Task objective — Lines in the entries below where the word "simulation" shows up should each be copied.
···
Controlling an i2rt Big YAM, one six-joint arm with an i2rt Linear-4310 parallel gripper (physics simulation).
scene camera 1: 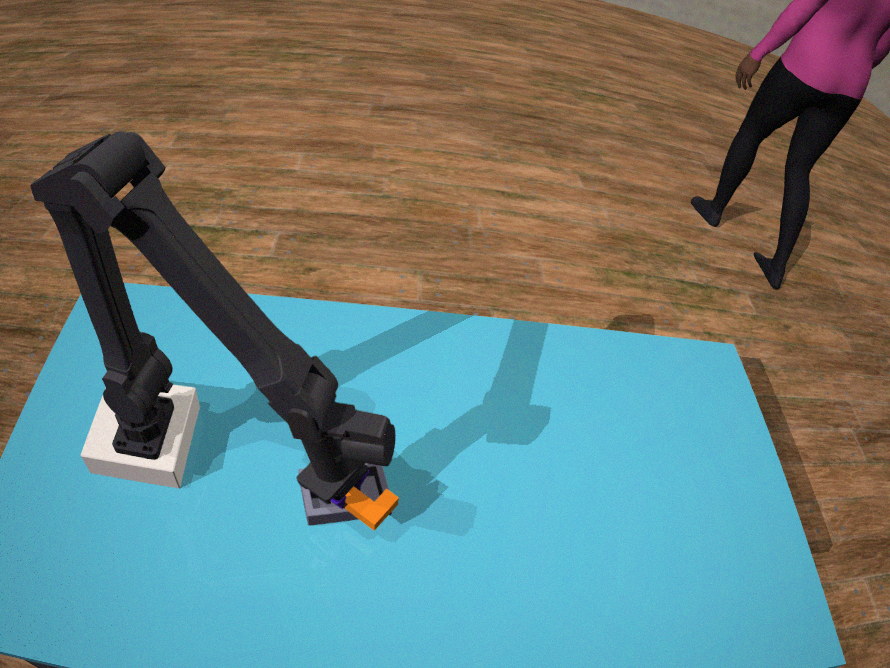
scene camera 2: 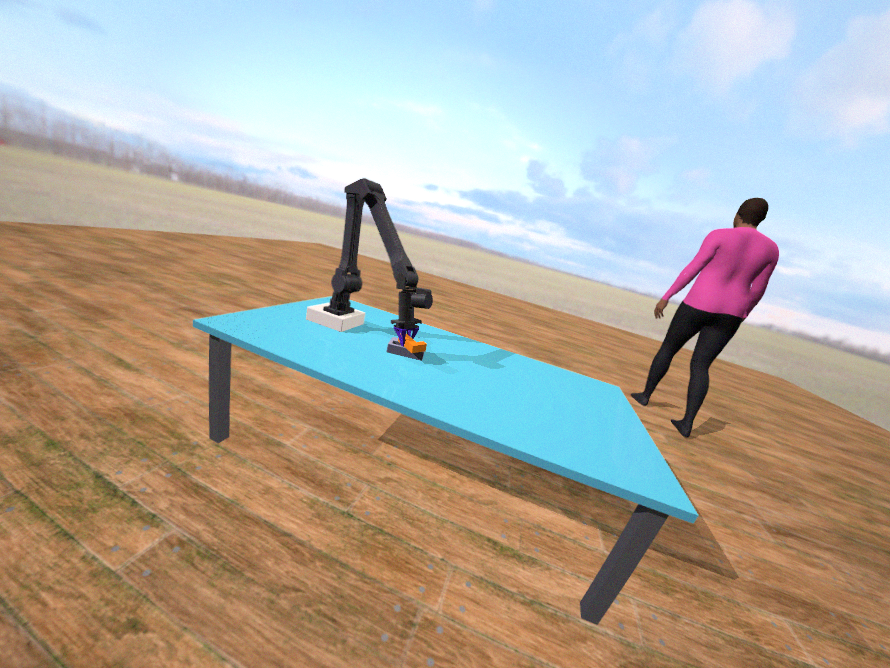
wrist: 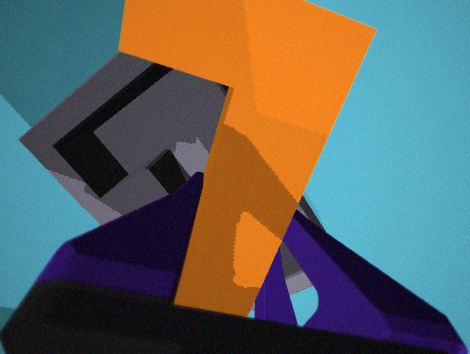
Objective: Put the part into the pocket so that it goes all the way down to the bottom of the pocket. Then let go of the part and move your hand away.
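Where they show: gripper, between the fingertips: (scene camera 1: 346,499) (scene camera 2: 406,345) (wrist: 232,192); arm's base, origin of its link: (scene camera 1: 144,427) (scene camera 2: 338,311).
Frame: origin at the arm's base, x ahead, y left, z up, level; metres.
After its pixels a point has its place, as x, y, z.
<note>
The orange L-shaped part (scene camera 1: 372,510) @(0.405, -0.097, 0.012) (scene camera 2: 416,347) @(0.419, -0.106, 0.003) (wrist: 280,75) @(0.406, -0.095, 0.013) is between the fingers of my gripper (scene camera 1: 350,491) @(0.363, -0.065, -0.020) (scene camera 2: 406,337) @(0.363, -0.065, -0.020) (wrist: 232,192) @(0.363, -0.065, -0.020), which is shut on it. The grey block with the pocket (scene camera 1: 327,516) @(0.336, -0.096, -0.030) (scene camera 2: 402,352) @(0.363, -0.087, -0.042) (wrist: 85,100) @(0.419, -0.019, -0.021) is on the table, under the fingers. The part is over one side of the block, and its corner sticks out past the block's edge. It is turned relative to the block's sides. In the wrist view the part and the purple fingers hide much of the pocket. The exact gap between part and block cannot be told.
The white base (scene camera 1: 100,440) @(-0.075, -0.042, 0.000) (scene camera 2: 323,319) @(-0.015, -0.077, -0.030) of the arm stands on the blue table (scene camera 1: 575,503) @(0.761, -0.019, -0.056) (scene camera 2: 539,417) @(0.895, -0.172, -0.057), to the left of the block in scene camera 1. A person in a pink top (scene camera 1: 833,57) (scene camera 2: 733,273) stands on the floor beyond the table.
</note>
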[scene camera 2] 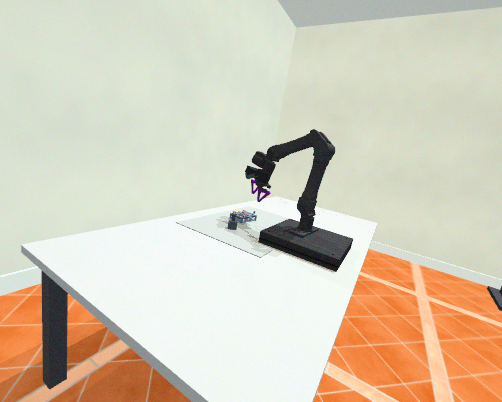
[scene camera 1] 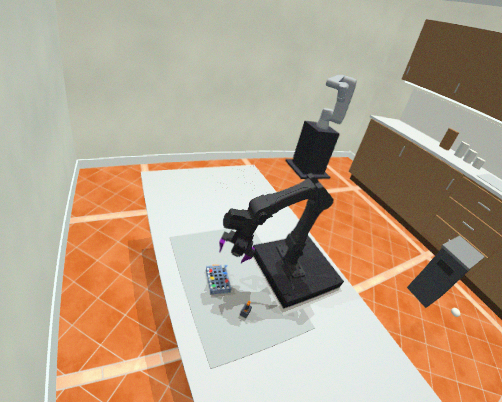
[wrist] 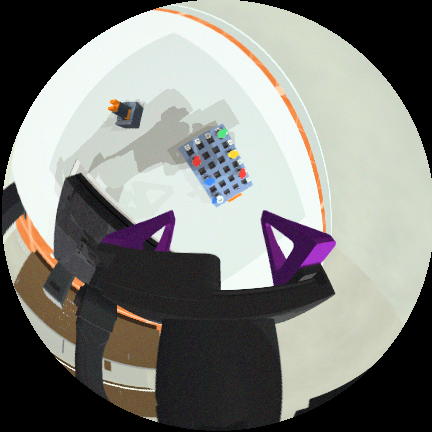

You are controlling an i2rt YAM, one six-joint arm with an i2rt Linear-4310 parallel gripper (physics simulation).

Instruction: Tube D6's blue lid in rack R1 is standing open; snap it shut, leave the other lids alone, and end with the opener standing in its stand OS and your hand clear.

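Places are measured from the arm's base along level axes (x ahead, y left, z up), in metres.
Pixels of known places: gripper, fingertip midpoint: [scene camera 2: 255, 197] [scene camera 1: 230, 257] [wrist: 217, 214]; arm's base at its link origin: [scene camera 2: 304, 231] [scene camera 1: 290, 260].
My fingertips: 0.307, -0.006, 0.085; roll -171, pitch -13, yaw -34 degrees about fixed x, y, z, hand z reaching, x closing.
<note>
Ahead of a thing's pixels: the offset from my fingertips to its top centre, as dx, dy, dz. "*": to the spot under its first point. Level surfaces: height alone.
Blue rack R1 @[+0.043, +0.014, -0.077] [scene camera 1: 220, 291] [scene camera 2: 246, 220] [wrist: 206, 188] stands on the grey mat. In the wrist view a blue lid @[+0.004, -0.021, -0.080] [wrist: 215, 201] stands open beside a white tube mouth at the rack's lower corner; it also sticks up in scene view 1 [scene camera 1: 225, 267]. Another blue lid @[+0.014, +0.011, -0.092] [wrist: 209, 181], two red, a yellow and a green lid show on the rack. The opener @[-0.023, +0.192, -0.049] [scene camera 1: 248, 303] [wrist: 115, 106], orange-tipped, stands in its dark stand OS @[-0.023, +0.192, -0.094] [scene camera 1: 245, 313] [scene camera 2: 232, 226] [wrist: 135, 118]. My gripper [scene camera 1: 232, 255] [scene camera 2: 256, 196] [wrist: 217, 214] is open and empty, above the table near the rack's open-lid end, touching nothing.
The arm's black base plate [scene camera 1: 300, 285] [scene camera 2: 305, 246] stands beside the grey mat @[dz -0.133] [scene camera 1: 215, 350]. An orange tab @[* +0.040, -0.053, -0.110] [wrist: 235, 197] is at the rack's end. A grey arm on a black pedestal [scene camera 1: 316, 147] stands beyond the table. A wall runs beyond the table's far side.
</note>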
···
Answer for this exercise —
Controlling an i2rt Big YAM, one six-joint arm with an i2rt Linear-4310 parallel gripper (physics simulation).
You are controlling an i2rt YAM, one six-joint arm with an i2rt Linear-4310 parallel gripper (physics simulation).

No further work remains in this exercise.